### TASK STATEMENT
Produce an exact transcription of the listing below, omitting the pictures.

►

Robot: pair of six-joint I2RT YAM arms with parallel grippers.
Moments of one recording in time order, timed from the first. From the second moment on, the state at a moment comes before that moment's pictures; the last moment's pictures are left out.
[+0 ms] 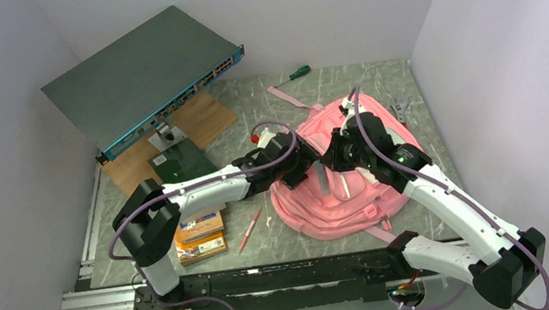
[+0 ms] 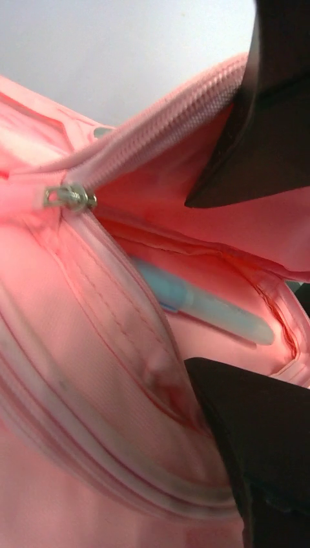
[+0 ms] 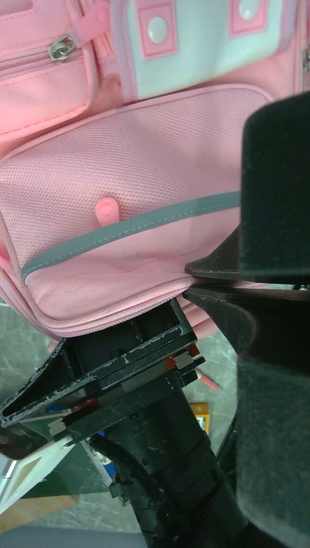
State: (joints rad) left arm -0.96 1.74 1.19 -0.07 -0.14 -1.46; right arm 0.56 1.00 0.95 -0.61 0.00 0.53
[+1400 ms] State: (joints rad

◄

### THE ANSWER
Robot: pair of six-joint I2RT YAM arms with parallel grippers.
Moments of one recording in time order, timed from the first. From the second moment on, the state at a moment comes before that moment's pictures; the last moment's pictures are left out.
[+0 ms] 
[+0 ms] 
[+0 ms] 
State: (joints rad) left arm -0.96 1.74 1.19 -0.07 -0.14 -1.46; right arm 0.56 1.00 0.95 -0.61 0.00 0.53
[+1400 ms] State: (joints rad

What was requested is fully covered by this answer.